WHAT IS NEEDED: Once the pictures are removed, restate the listing word for word.

PROVIDED MATERIAL:
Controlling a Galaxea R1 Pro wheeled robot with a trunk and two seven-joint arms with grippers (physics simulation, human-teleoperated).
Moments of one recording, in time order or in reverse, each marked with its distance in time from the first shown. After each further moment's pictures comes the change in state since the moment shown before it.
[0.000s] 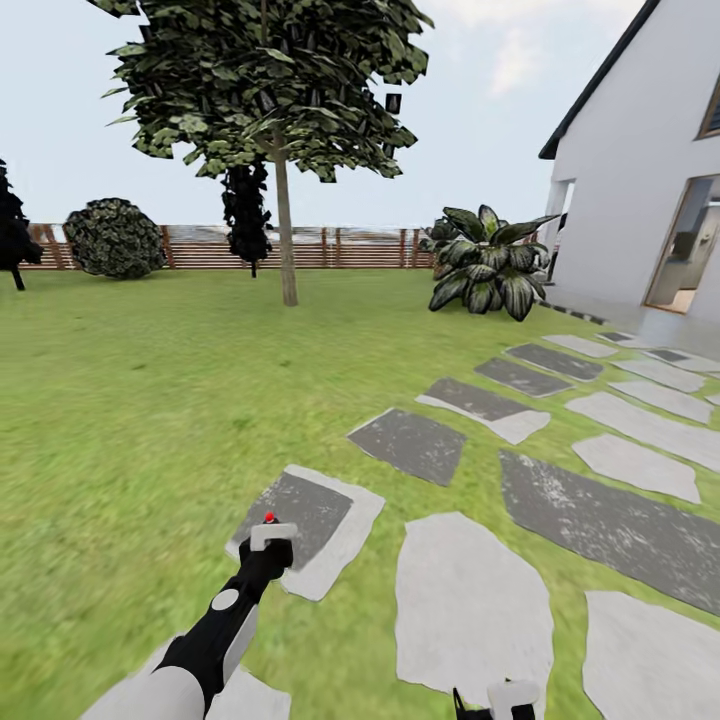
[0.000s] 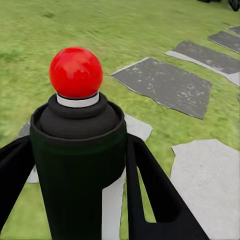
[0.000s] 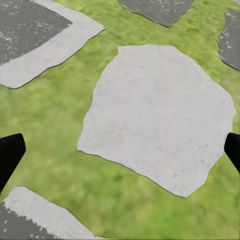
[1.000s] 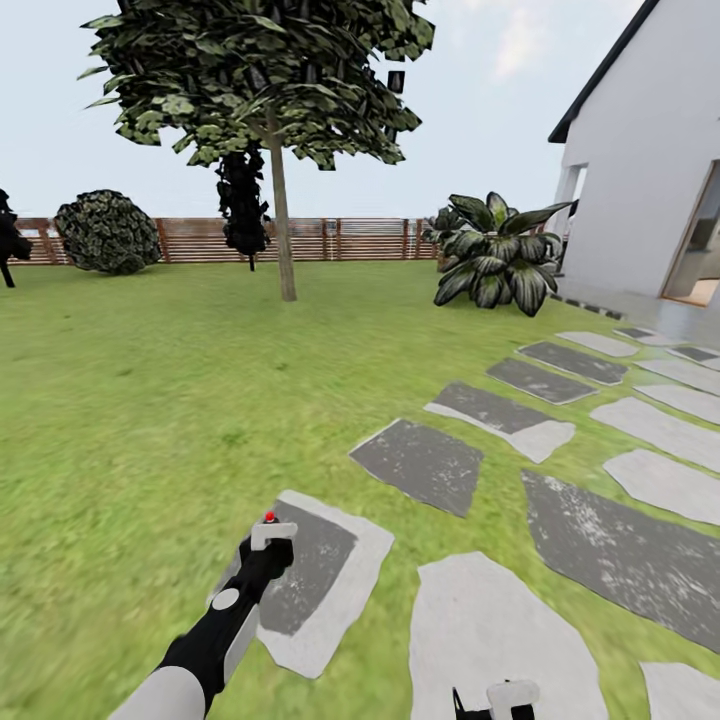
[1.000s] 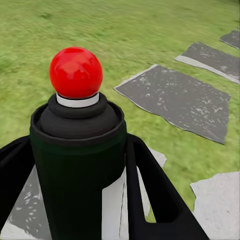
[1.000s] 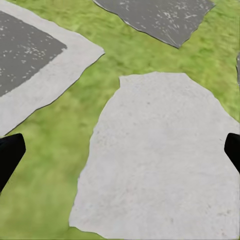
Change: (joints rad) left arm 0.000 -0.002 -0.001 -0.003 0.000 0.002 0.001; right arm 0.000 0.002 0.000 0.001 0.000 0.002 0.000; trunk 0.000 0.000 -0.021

SOLUTION TO THE PROBLEM:
Controlling a Galaxea R1 Pro wheeled robot with a trunk and two seven-joint arms with grippers (physics simulation, human-teleoperated).
Moments of one recording, in time order or in reverse, each marked with its distance in time from the first shown. After each further moment's pictures comes the change in state since the moment shown before it.
[0.000s] 
[0.000s] 
[0.000s] 
[1.000s] 
[1.000s] 
[1.000s] 
Change: (joints rad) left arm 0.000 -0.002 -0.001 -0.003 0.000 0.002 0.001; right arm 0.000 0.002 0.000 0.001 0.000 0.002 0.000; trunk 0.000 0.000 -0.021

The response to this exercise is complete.